= Beginning of Section =

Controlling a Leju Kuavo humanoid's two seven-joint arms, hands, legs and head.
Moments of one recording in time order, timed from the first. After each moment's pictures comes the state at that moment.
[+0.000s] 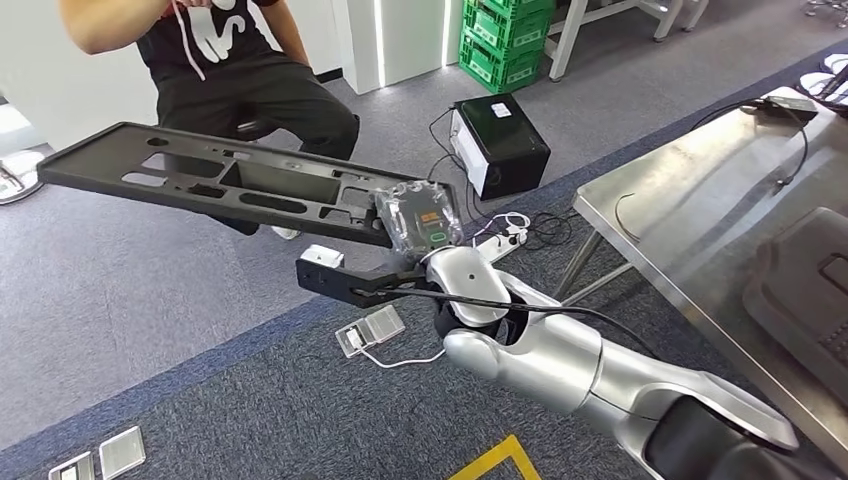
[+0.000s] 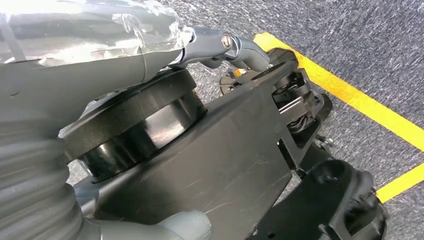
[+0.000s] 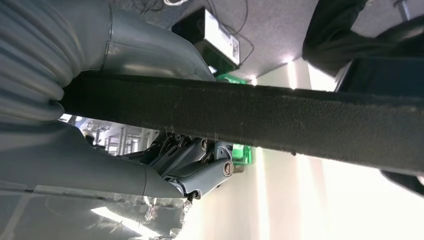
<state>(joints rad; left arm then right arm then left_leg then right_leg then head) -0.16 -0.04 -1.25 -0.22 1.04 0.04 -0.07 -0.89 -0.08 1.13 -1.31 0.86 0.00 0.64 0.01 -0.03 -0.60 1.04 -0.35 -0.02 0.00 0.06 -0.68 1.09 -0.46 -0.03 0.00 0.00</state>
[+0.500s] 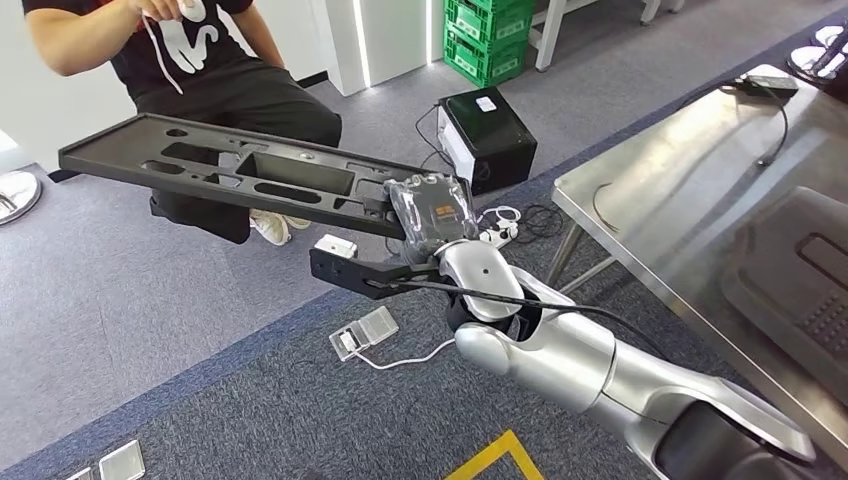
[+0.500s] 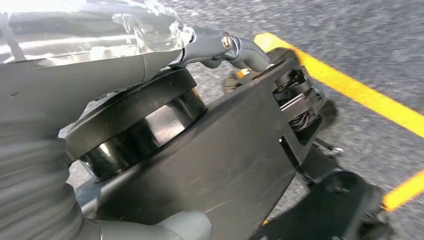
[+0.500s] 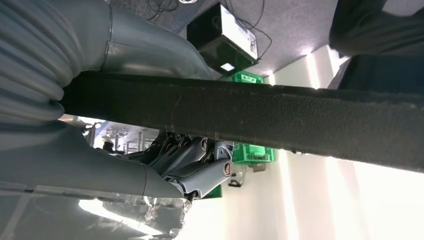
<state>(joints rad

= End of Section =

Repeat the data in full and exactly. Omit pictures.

* Response for this exercise
Controlling a Leju Kuavo humanoid's two seven-joint arms, hands, legs and head.
Moments of one recording in time order, timed from the first. After each moment's pictures comes the state at that moment.
[+0.000s] 
[+0.000s] 
[+0.000s] 
<state>(joints rad; left arm then right arm then left_leg then right_leg then head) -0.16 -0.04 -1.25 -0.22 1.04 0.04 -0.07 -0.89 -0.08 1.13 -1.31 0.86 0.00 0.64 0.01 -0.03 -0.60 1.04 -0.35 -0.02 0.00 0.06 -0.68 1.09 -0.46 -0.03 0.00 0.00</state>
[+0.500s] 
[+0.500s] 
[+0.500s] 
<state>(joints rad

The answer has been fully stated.